O atual movimento que se engendra para enfraquecer as funções do Conselho Nacional de Justiça pode deixá-lo à mercê dos tribunais locais
Quando da discussão da emenda constitucional nº 45/ 2004, antes da formulação do anteprojeto e durante a sua tramitação no Congresso, combati o denominado controle externo da magistratura, em artigos, inclusive para a “Folha”, e em audiência pública para a qual fui convidado pelo então presidente da Comissão de Constituição e Justiça, senador Bernardo Cabral (PFL-AM).
A emenda constitucional nº 45/ 2004, todavia, não estabeleceu um controle externo da magistratura, mas sim um controle interno mais eficiente (com nove magistrados e com a colaboração de quatro membros da OAB e Ministério Público, e apenas dois representantes do Congresso Nacional).
À evidência, a solução foi inteligente, tendo me colocado, de imediato, a defender tal poder correcional, que poderia agir originária, concorrente e simultaneamente às corregedorias ou conselhos de cada tribunal.
Aliás, o artigo 103-B, parágrafo 4º, inciso III da Constituição declara que a sociedade pode reclamar diretamente ao CNJ “contra membros ou órgãos do Poder Judiciário”, neles incluídos serviços auxiliares, e o inciso V, que cabe ao CNJ “rever de ofício ou mediante provocação os processos disciplinares de juízes e membros dos tribunais julgados há mais de um ano”.
A experiência dos primeiros anos, sob a presidência dos ministros Nelson Jobim, Ellen Gracie e Gilmar Mendes, foi excelente, agindo o CNJ rigorosamente de acordo com a interpretação que dou aos dois incisos.

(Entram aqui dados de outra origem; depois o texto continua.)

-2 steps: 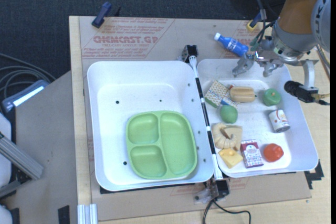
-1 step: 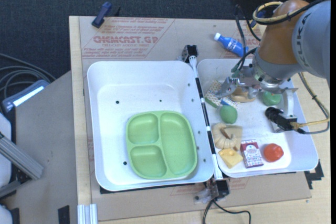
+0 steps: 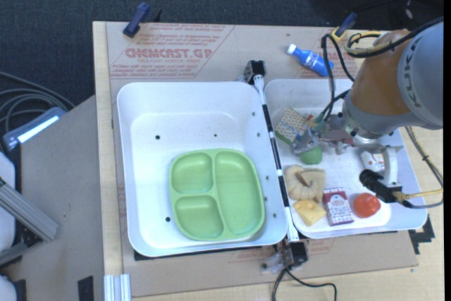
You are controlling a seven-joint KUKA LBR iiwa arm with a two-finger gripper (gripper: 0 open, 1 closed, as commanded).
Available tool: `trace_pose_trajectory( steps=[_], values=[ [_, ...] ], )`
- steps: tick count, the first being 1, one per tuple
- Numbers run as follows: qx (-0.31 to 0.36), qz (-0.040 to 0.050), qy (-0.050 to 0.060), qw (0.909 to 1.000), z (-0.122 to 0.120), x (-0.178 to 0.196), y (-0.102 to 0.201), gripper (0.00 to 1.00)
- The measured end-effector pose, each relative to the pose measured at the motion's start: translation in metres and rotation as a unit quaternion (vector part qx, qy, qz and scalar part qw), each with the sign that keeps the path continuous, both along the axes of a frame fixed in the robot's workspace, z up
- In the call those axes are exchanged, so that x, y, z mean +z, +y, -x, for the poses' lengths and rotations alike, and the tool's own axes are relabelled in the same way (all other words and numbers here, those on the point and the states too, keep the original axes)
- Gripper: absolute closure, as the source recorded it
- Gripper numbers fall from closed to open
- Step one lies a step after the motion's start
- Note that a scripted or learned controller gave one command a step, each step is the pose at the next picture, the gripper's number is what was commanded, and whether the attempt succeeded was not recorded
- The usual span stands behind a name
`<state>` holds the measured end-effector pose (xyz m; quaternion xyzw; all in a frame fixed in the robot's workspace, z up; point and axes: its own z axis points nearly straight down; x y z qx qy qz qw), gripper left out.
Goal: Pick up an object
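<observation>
My gripper [image 3: 311, 140] is low in the right bin [image 3: 404, 220], reaching in from the right under the orange-banded wrist. It sits right over a small green object [image 3: 311, 154] and beside a patterned packet [image 3: 289, 125]. I cannot tell whether it touches either. In front of it lie a tan pastry-like item [image 3: 306, 182], a yellow block [image 3: 306, 211], a small red box [image 3: 337, 207] and a red tomato-like ball [image 3: 366, 204].
The left bin [image 3: 141, 109] holds a green divided plate [image 3: 215, 192]. A blue tube [image 3: 310, 60] lies on the bench behind the right bin. A blue clip [image 3: 136, 19] sits at the bench's far left corner.
</observation>
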<state>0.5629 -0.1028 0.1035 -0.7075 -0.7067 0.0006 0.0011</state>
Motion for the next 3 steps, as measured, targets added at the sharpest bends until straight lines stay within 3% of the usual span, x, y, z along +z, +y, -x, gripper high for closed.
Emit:
trace_pose_trajectory(
  steps=[1,2,3],
  values=[
    [0.000,-0.0004,0.000,1.0000,0.005,-0.019,0.011,0.00],
    [0.000,0.0000,-0.001,1.0000,0.005,-0.009,0.011,1.00],
    [0.001,0.0001,-0.002,1.0000,0.022,0.102,0.071,1.00]
  ],
)
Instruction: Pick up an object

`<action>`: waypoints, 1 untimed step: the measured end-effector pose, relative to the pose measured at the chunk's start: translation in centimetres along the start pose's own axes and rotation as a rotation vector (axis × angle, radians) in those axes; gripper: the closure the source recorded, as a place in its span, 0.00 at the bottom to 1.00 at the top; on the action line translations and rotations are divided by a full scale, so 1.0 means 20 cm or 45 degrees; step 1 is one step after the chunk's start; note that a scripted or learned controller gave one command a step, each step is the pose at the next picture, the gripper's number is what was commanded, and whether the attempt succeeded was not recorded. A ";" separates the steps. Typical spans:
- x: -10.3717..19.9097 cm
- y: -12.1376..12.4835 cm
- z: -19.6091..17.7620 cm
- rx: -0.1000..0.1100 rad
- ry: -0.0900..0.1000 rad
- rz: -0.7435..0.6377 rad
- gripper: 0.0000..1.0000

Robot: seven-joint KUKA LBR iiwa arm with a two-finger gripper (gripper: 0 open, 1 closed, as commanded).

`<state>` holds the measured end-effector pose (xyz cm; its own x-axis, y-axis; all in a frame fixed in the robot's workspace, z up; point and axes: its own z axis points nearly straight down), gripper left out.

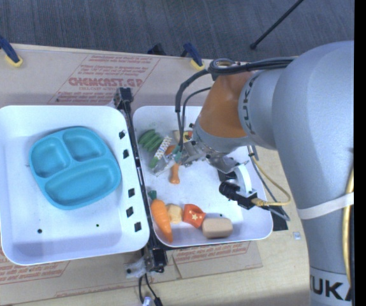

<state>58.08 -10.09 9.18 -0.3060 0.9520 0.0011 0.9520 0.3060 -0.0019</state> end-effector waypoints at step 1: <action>0.00 0.00 -0.05 0.004 0.000 -0.006 1.00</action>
<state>58.06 -10.13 10.16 -0.3107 0.9505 0.0007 0.9505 0.3107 -0.0053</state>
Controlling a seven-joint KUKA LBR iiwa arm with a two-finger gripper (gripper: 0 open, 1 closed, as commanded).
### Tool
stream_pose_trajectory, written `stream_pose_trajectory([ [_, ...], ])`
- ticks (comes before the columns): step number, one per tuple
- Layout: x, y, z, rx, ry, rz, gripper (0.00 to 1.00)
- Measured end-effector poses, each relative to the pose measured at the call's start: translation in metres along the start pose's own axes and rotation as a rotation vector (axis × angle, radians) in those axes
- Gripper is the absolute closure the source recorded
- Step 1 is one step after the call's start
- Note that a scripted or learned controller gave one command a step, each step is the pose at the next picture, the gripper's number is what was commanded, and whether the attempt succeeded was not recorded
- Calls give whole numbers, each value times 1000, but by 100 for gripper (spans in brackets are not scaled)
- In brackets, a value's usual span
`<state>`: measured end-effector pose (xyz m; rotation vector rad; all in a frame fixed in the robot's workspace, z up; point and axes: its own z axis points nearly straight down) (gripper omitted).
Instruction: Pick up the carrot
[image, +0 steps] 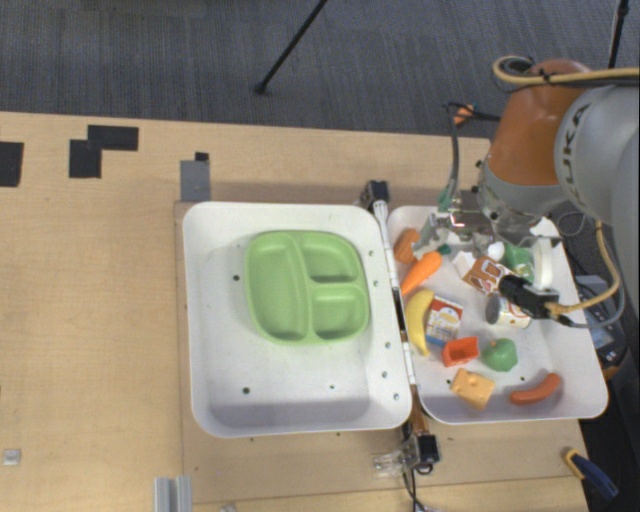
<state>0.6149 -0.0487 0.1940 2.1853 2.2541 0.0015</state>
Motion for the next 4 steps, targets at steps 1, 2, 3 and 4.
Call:
stream_pose_trajectory([
  [1, 0, 0, 0, 0, 0, 0, 0],
  [2, -35, -13, 86, 4, 1, -7, 0],
  [3, 29, 29, 9, 0, 1, 225, 0],
  [4, 10, 0, 9, 2, 1, 282, 0],
])
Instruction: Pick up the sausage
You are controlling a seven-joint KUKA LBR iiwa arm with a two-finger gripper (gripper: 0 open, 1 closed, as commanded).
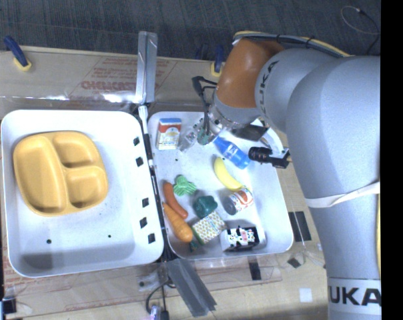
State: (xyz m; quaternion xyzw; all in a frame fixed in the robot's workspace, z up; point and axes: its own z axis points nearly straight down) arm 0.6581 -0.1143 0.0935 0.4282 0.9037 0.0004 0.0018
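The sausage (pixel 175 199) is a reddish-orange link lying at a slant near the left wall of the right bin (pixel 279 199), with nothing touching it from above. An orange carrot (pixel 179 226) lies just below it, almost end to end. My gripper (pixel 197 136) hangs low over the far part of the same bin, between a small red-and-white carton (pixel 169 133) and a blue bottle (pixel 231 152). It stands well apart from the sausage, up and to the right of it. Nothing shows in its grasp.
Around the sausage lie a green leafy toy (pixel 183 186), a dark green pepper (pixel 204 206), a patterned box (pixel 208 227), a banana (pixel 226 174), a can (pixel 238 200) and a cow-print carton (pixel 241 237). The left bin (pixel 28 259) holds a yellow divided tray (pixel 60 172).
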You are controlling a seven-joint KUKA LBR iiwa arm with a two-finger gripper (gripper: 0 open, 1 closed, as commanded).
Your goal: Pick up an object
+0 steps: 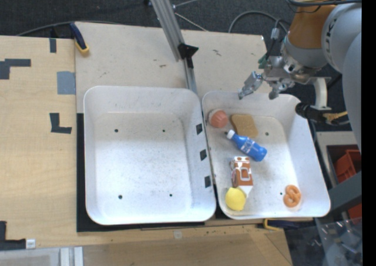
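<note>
My gripper [258,90] hangs open above the far edge of the right bin [305,141], with nothing between its fingers. In that bin lie a reddish ball [218,119], a tan sponge-like slab [244,124], a blue bottle with a white cap [248,145], an orange and white carton [241,172], a yellow lemon [235,198] and a small orange ring-shaped toy [292,196]. The ball and the slab lie nearest the gripper, just in front of it.
The left bin [106,159] stands beside the right one. A slanted metal pole [167,18] rises behind the bins and ends near their shared rim. Cables run behind the arm at the upper right.
</note>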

Ocorreu, portanto, nos cinco primeiros anos de sua atuação, um desventrar de realidades que o povo desconhecia, demonstrando o CNJ que se, como disse a ministra Ellen Gracie em recente entrevista, o Poder Judiciário é o menos corrupto dos três Poderes, a corrupção também nele existe, com inúmeras condenações, aposentadorias compulsórias e afastamento de magistrados.
Sem saudosismos, estou convencido de que a imagem do Poder Judiciário de hoje não se aproxima àquela do período em que comecei a advogar, quando os magistrados falavam exclusivamente nos autos e eram raros os casos de corrupção.
Mesmo assim, concordo com a ministra Ellen Gracie que é o menos corrupto dos poderes, para isto tendo concorrido o CNJ, nas questões mencionadas, por exercer um trabalho purificador, destacando-se nele, atualmente, a figura severa, mas justa, da ministra Eliana Calmon, corregedora do conselho.
Há em curso, todavia, um movimento para enfraquecer as funções do CNJ, entendendo que o órgão deveria examinar o comportamento ético dos magistrados apenas após pronunciamento de órgãos disciplinadores dos tribunais, o que, de certa forma, desfiguraria a instituição, pois ficaria à mercê dos tribunais locais, exatamente contra cuja inércia foi criado o CNJ. Em outras palavras, a emenda constitucional nº 45/2004 perderia todo o seu significado.
Ou pode o CNJ originária e/ou concorrentemente examinar processos de condutas dos magistrados, ou a sua manutenção perderia sentido.